Immunohistochemical expression of podoplanin in KCOT was found to be negative in 10% cases; weakly to moderately positive in 40% cases and 50% cases showed strongly positive expression. The results were in accordance with the observations of Caetano Ados et al.[12] who reported the expression of podoplanin in invasive front of ameloblastomas, KCOT, adenomatoid odontogenic tumors, and calcifying epithelial odontogenic tumors. Immunohistochemically, KCOT cases revealed a strong membranous and cytoplasmic reaction for podoplanin of the basal cell layers as was stated by Friedrich et al.[13] Most of the podoplanin positive cells were restricted to the basal layer of the epithelial lining, with a little expression toward the parabasal or lower middle layers. In our study, the upper layers were negative for this protein as was also seen by Zhang et al.[14] The possible contribution of podoplanin in the local invasiveness and the neoplastic nature of the KCOT may be attributed to the important role, it plays in mediating cellular contractile properties and cytoskeletal reorganization as suggested by Schacht et al.[15] In OOC group, 30% cases displayed negative immunohistochemical expression for podoplanin whereas 30% cases were weakly to moderately positive and 40% cases were strongly positive. Results of our study demonstrated that the expression of podoplanin was evidently higher in KCOT than in OOC, probably because KCOT has more of a neoplastic character, with progression and local invasiveness These findings are comparable to the results of the study conducted by González-Alva et al.[16] Areas with inflammatory changes showed increased expression of podoplanin in the basal layer compared to areas where inflammatory changes were absent as also observed by González-Alva et al.[16] A study by Caetano Ados et al.[12] also showed a statistically significant PDPN expression in KCOT and OOC. Immunoreactivity for PDPN in DC was negative in 30% cases; whereas 50% cases were weakly to moderately positive and strongly positive in 20% cases. Studies have shown that podoplanin expression is required when morphologic changes (regeneration, reparative, or even neoplastic) take place especially when epithelium is associated with inflammatory infiltrate.[12]

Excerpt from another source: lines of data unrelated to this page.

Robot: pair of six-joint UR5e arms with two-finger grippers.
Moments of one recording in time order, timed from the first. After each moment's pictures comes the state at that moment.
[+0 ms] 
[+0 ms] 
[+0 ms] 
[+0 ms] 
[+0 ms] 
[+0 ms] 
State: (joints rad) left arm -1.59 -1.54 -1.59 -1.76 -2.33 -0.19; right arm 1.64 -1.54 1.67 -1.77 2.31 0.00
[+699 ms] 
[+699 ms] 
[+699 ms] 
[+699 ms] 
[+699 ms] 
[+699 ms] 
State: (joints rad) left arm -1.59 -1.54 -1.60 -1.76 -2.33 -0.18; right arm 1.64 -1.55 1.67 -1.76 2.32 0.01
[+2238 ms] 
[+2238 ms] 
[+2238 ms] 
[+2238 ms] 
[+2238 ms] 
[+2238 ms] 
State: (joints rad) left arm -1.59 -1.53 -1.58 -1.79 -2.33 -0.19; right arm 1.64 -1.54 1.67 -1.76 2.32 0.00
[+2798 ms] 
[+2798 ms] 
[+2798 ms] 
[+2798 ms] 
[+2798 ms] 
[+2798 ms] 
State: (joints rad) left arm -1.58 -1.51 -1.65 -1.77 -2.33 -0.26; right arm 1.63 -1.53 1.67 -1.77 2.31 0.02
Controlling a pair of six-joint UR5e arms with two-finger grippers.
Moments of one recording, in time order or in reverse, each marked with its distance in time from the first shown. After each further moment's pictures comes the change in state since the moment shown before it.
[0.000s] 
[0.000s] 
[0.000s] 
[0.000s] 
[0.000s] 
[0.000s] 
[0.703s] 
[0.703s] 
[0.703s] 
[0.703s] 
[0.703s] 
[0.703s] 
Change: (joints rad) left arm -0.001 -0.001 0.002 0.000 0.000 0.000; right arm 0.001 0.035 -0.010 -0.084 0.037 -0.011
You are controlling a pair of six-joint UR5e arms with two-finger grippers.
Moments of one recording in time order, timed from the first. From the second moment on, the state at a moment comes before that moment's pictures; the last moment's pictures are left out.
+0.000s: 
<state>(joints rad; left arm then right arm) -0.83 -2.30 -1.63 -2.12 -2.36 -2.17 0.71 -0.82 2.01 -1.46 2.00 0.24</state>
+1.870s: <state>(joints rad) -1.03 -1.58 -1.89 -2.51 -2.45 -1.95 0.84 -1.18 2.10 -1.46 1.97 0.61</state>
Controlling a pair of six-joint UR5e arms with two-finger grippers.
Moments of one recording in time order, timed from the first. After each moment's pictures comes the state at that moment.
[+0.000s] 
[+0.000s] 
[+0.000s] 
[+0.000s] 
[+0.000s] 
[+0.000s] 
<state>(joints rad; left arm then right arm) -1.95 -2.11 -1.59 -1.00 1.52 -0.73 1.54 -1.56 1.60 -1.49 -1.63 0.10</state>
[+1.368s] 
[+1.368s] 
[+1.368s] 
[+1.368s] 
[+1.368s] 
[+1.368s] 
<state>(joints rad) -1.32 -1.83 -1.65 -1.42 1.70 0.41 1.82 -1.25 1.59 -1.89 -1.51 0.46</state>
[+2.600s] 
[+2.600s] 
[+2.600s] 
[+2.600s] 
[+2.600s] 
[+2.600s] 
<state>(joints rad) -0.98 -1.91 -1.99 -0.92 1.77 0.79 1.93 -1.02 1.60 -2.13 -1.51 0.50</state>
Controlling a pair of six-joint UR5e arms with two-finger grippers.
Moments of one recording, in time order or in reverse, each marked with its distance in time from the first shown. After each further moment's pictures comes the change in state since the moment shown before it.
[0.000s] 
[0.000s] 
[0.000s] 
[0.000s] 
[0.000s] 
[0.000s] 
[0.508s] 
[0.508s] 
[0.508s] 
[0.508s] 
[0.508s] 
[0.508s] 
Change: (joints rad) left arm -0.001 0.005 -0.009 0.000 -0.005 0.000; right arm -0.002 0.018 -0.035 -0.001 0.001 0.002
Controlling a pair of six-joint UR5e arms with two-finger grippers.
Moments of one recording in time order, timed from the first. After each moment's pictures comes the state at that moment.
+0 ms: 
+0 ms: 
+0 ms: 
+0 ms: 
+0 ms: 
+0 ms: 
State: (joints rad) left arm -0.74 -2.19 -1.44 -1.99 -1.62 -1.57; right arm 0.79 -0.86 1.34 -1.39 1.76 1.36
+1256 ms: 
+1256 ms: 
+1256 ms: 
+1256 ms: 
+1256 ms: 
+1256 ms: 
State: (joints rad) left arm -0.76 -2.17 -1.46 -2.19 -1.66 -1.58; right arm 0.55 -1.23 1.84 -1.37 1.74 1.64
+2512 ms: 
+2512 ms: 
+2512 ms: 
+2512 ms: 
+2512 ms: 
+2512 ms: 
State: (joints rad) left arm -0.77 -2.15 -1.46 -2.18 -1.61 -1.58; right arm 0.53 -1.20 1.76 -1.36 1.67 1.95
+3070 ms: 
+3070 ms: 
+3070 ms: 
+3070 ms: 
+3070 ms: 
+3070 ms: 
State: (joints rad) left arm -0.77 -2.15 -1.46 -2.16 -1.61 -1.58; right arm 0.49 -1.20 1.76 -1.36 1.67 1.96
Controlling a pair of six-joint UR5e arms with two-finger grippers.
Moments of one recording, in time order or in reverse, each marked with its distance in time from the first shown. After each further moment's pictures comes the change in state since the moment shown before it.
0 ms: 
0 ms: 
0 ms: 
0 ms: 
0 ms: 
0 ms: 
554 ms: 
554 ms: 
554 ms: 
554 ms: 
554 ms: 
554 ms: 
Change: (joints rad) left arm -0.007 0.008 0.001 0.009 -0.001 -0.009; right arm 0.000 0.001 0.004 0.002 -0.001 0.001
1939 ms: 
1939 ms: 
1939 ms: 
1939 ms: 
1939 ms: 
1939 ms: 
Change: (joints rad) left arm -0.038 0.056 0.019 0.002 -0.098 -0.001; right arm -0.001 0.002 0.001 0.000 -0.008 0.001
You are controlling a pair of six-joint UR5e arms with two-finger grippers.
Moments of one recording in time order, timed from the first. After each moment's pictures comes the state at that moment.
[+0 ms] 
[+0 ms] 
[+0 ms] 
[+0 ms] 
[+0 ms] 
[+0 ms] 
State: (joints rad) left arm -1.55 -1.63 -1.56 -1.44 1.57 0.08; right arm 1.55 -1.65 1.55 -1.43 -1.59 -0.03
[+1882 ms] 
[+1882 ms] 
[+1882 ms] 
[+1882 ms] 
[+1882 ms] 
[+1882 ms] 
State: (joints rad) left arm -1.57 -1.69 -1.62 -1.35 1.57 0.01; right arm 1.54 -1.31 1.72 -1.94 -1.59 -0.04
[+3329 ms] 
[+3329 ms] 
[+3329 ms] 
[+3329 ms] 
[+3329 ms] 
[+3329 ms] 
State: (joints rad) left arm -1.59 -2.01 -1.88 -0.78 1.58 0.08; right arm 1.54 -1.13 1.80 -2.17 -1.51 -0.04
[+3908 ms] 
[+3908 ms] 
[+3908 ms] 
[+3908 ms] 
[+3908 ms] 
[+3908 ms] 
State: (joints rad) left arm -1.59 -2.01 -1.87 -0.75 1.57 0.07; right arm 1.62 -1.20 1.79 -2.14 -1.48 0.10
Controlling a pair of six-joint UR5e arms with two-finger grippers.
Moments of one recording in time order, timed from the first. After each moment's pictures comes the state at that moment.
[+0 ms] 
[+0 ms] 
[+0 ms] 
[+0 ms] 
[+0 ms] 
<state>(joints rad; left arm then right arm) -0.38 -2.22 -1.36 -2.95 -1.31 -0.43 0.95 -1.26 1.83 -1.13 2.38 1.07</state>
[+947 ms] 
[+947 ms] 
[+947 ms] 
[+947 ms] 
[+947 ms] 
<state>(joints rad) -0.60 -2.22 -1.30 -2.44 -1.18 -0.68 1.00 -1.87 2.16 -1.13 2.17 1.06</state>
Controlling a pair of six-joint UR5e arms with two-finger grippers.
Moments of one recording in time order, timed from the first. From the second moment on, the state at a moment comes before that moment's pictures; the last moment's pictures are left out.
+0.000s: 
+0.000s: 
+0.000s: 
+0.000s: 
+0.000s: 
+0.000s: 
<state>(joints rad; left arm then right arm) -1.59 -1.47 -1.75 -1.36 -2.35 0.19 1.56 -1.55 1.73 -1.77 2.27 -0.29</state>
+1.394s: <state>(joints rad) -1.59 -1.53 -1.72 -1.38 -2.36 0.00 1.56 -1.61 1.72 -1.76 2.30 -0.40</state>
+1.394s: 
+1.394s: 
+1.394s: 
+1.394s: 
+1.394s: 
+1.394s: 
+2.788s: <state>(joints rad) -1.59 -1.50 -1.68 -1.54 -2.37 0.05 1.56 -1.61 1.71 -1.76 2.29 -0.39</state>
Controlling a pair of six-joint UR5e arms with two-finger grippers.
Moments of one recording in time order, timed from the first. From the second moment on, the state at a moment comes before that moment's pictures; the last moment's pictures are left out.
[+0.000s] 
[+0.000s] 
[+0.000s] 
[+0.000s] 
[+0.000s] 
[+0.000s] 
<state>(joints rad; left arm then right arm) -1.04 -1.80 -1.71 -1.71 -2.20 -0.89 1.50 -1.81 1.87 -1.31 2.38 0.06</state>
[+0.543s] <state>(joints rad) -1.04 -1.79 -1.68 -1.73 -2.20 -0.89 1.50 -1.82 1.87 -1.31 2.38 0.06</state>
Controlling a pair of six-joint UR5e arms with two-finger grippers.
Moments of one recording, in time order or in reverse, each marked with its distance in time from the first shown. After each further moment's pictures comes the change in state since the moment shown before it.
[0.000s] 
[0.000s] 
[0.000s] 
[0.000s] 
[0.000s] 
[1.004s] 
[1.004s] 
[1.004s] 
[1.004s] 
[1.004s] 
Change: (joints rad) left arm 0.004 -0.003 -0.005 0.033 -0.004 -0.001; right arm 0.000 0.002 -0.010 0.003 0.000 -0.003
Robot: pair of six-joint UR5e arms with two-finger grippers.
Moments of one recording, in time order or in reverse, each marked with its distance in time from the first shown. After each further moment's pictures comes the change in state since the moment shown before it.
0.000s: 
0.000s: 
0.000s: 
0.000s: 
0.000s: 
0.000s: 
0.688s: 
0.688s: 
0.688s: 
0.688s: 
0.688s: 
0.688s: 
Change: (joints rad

Immunohistochemical expression of syndecan-1 versus podoplanin

The present study showed absence of significant correlation between the expression of syndecan-1 and podoplanin, thus, reinforcing that the exact role of these proteins in the differentiation of odontogenic cystic lesions and odontogenic tumors need to be elucidated more elaborately.

 Conclusion



Even though KCOT expressed significant syndecan-1 expression, it does not seem to be a determinant factor of the distinct histopathological features and biological behavior. Moreover, the prognostic significance of syndecan-1 in the aforementioned cystic lesions cannot be addressed here, owing to the limited number of cases included in the study. Although the biological functions of podoplanin have not yet been fully recognized, its expression in KCOT suggests the possible contribution of podoplanin in the local invasiveness and the neoplastic nature of the lesion. Due to the limited sample size, it is thus necessary to reinforce and elucidate the exact role of these proteins in the differentiation of cystic odontogenic lesions and tumors.

Financial support and sponsorship

Nil.

Conflicts of interest

There are no conflicts of interest.

Ethical clearance

The study was approved from the ethical committee of the institution. RDCH/Ethical/2016/2851-C.